This mashed butternut squash with winter vegetables recipe is truly amazing. The mashed butternut is delicious together with some cheese and tarragon. Serve this together with some winter vegetables such as mushrooms and salsify. And finally, add a fresh taste to it by using winter purslane. I can guarantee you this dish will be a success!
Season: autumn, winter
Ingredients for 2 servings
- block of 150gr Comté cheese (or similar hard cheese)
- half a butternut
- 2 cloves of garlic
- 1 onion
- winter purslane
- 150gr mushrooms
- 350gr salsify
- fresh tarragon
- some lemon juice
- little bit of milk
- pepper, basil, rosemary, parsley, paprika powder
Ingrediënten voor 2 porties (Dutch)
- blok van 150gr Comté (of een gelijkaardige harde kaas)
- halve flespompoen
- 2 teentjes knoflook
- 1 ui
- 150gr paddenstoelen
- 350gr schorseneren
- verse dragon
- een beetje citroensap
- klein beetje melk
- peper, basilicum, rozemarijn, peterselie, paprikapoeder
- Chop the butternut in small pieces (don’t throw away the pumpkin pits!). Chop the onion, garlic and mushrooms in small pieces.
- Grate the cheese.
- Cut off the root ends of the salsify and peel of the outer skin. Chop in pieces of 1cm wide. Add them to a bowl of water with some lemon juice.
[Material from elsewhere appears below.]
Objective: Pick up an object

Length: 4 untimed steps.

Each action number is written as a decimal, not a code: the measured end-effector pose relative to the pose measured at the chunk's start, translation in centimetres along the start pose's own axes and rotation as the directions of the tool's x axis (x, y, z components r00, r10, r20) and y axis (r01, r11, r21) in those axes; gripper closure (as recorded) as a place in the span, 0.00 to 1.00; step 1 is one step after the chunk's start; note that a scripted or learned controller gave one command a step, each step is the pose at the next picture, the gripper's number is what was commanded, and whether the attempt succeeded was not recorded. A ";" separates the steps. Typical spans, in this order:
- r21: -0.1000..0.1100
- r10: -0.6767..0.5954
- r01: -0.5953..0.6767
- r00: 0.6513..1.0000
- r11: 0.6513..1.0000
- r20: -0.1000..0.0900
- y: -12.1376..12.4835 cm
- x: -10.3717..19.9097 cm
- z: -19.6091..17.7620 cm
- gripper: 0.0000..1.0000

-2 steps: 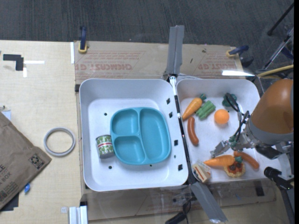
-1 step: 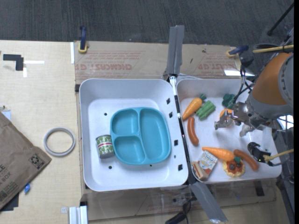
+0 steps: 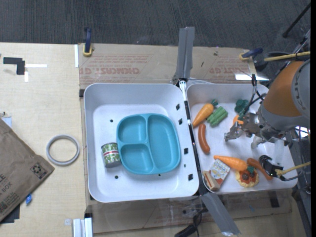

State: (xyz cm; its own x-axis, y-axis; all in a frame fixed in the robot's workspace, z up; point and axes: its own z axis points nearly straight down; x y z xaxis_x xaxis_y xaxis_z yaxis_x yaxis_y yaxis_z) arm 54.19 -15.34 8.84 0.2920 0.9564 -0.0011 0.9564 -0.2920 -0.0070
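Sandwich (image 3: 216,175) at bin rim (image 3: 199,147), end effector (image 3: 243,134) mid-bin

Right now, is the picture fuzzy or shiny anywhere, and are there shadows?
In the camera view, the teal plate and the can look fairly sharp; the left bin has soft grey shadows along its inner walls, with no strong glare; the gripper over the right bin looks slightly smeared, so its details are hard to make out; light is even overall.
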 end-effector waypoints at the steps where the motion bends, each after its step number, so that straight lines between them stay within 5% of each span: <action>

- Add some olive oil in a pot and add the butternut pieces. Bake for 15 minutes.
- Add some olive oil in another pot and bake the garlic and onion. Add some paprika powder and bake for a few minutes.
- Add the mushrooms and salsify to the onions and bake for another 10 minutes.
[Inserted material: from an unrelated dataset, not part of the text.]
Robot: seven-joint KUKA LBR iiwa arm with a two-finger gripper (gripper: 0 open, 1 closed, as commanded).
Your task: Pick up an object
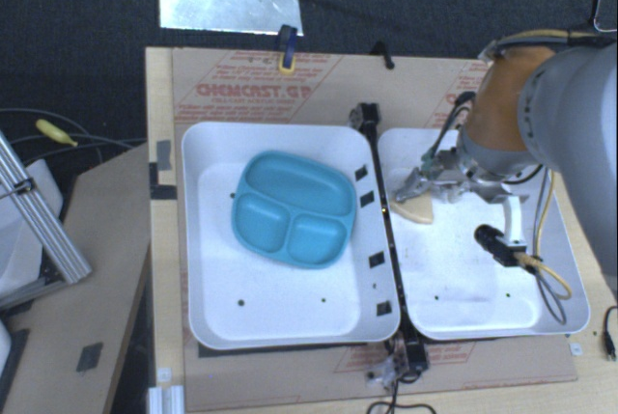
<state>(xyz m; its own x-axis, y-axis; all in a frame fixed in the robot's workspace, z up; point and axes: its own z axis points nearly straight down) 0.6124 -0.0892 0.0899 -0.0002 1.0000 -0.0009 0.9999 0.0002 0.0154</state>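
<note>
Gripper (410, 190) was low in right bin (483, 306), touching tan piece (415, 210), finger state unclear, blue tray (293, 207) sat in left bin (222, 306)

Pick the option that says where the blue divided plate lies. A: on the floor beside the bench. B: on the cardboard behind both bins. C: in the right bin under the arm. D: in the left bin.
D: the blue divided plate lies flat on the floor of the left bin, apart from the arm working over the right bin.
</note>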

- Add the grated cheese and a little bit of milk to the butternut squash and mash it.
- Add the winter purslane to the vegetables.
- Add some pepper, basil, rosemary, parsley and the fresh tarragon to the mashed butternut squash.
- Add some pepper, basil, rosemary and parsley to the vegetables and serve. You can keep the mashed butternut squash and vegetables separate or add it all together.